В конце концов мы отыскали и перевезли сюда все занесенные в список книги. С предметами искусства трудностей было гораздо больше, главным образом потому, что они занимают больше места, чем книги. Нам приходилось отбирать их мучительно и с величайшим тщанием. Сколько картин Рембрандта, к примеру, могли мы себе позволить, зная, что каждый лишний Рембрандт лишит нас картины Курбе или Ренуара? Именно из-за недостатка места, равно при перевозке и при хранении, мы были вынуждены отдавать предпочтение полотнам меньшего размера. Тот же критерий применялся и ко всем другим видам искусства.

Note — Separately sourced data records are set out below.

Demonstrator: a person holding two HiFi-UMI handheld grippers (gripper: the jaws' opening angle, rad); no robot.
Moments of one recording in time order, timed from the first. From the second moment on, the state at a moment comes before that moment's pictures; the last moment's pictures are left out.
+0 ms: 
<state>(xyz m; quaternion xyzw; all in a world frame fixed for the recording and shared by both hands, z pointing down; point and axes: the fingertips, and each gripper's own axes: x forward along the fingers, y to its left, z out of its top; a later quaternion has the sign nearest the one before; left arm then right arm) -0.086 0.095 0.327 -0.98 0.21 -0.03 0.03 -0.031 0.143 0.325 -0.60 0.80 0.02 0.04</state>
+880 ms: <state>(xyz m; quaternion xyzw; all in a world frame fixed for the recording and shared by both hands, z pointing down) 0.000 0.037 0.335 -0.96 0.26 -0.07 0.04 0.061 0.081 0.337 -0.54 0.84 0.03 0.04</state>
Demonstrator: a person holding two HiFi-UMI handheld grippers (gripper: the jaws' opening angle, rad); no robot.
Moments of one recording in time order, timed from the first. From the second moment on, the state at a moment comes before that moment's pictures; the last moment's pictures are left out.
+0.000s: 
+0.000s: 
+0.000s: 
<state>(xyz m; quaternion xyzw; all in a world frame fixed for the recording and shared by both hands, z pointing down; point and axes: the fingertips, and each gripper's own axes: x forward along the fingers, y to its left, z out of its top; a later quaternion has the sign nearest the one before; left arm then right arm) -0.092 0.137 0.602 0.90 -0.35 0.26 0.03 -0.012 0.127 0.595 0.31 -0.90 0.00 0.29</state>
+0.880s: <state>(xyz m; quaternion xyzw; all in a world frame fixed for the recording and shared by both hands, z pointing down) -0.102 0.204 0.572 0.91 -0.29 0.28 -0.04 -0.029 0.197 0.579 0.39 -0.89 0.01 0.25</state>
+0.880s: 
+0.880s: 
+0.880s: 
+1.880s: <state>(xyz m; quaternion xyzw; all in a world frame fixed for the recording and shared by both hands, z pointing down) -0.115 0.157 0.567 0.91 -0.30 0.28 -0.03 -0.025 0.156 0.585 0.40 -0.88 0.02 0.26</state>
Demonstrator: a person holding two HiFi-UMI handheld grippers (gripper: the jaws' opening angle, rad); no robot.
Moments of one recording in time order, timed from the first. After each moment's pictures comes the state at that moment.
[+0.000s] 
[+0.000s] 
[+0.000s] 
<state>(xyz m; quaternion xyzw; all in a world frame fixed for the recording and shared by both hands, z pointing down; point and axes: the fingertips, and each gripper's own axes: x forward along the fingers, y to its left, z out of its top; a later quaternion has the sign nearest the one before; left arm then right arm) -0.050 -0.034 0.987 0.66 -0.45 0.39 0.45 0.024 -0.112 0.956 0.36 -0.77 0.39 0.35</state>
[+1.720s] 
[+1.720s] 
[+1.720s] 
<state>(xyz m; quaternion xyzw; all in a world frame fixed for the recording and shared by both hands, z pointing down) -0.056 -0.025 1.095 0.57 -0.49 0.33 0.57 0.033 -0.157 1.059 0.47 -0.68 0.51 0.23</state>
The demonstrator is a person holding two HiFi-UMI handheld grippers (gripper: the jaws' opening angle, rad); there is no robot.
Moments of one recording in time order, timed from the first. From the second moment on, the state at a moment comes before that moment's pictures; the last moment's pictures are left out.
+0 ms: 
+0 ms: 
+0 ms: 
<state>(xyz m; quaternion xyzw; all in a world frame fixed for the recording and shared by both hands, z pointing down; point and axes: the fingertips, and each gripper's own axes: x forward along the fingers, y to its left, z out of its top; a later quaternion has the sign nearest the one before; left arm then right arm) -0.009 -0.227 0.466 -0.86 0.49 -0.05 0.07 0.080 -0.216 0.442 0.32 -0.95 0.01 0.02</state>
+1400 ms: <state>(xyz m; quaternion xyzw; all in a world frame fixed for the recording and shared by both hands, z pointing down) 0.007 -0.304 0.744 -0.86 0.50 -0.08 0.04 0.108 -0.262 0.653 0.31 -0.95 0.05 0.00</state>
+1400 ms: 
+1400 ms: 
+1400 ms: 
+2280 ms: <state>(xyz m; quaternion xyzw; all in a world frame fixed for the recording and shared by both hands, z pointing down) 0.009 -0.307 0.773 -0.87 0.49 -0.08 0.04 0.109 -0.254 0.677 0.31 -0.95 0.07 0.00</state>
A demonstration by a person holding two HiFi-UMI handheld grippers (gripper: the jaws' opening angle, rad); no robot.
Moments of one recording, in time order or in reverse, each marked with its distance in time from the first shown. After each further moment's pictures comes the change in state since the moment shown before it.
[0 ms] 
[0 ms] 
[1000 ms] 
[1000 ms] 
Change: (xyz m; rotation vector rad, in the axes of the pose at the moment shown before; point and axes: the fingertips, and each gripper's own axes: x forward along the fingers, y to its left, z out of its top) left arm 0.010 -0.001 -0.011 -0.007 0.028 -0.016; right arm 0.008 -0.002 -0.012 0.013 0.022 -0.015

Бывает, я готов заплакать, думая обо всех тех великих достижениях человечества, которые нам пришлось утратить навсегда…
Глава 15
Когда белые люди ушли, Гораций Красное Облако еще долго сидел у костра. Он глядел им вслед, пока они не скрылись из виду. Утро давно прошло, но лагерь еще лежал в тени: солнце не успело подняться над вздымающимися над ним утесами. В лагере было тихо, тише, чем обычно: все поняли, что-то произошло, но не беспокоили Красное Облако. Его не станут спрашивать, подождут, пока он сам все расскажет.
Женщины, как всегда, занимались своими делами, но не стуча котелками и не перекликаясь друг с другом. Люди собирались в кучки, перешептывались, едва сдерживая возбуждение. Остальных в лагере не было — видимо, работали на полях или охотились и ловили рыбу. Тихо… Даже собаки притихли.
Костер прогорел, остались зола да несколько головешек по краям, и тоненькие струйки дыма поднимались от головешек и из середины кострища, где прятался последний остывающий жар.
Красное Облако медленно вытянул руки и держал их над костром, потирая друг о друга, словно умывая дымом. Он даже улыбнулся, заметив, что делает. Рефлекторное движение, наследие прошлой культуры, подумал он, но не убрал рук. Так поступали его далекие предки, совершая обряд очищения, — одно из многих бессмысленных движений, предшествовавших колдовству. Что он и все остальные утратили, отказавшись от колдовства? Разумеется, веру, а вера, возможно, имеет некоторую ценность. Но рядом присутствует и обман, а хочет ли человек оплачивать ценность веры монетой обмана? Мы потеряли так мало, сказал он себе, а приобрели гораздо больше: осознание самих себя как части природной среды. Мы научились жить с деревьями и ручьями, землей и небом, ветром, дождем и солнцем, со зверями и птицами, словно все они наши братья. Прибегая к их помощи, когда появляется в том нужда, но не злоупотребляя ею. Обращаясь с ними иначе, чем белый человек, не властвуя над ними, не пренебрегая, не испытывая к ним презрения.
Он медленно поднялся от костра и пошел по тропинке к реке. Там, где у кромки воды тропинка кончалась, на покрытый галькой берег были вытащены каноэ, и пожелтевшая ива, развесив никнущие ветви, купала в струившемся потоке золото своих листьев. По воде плыли и другие листья: красно-коричневые с дуба, багряные с клена, желтые с вяза — дань деревьев, растущих выше по течению, приношения реке, которая поила их в жаркие, сухие дни лета. Река разговаривала с ним; не только с ним одним, но и с деревьями, с холмами, с небом — приветливый невнятный говорок, бегущий куда-то меж двух берегов.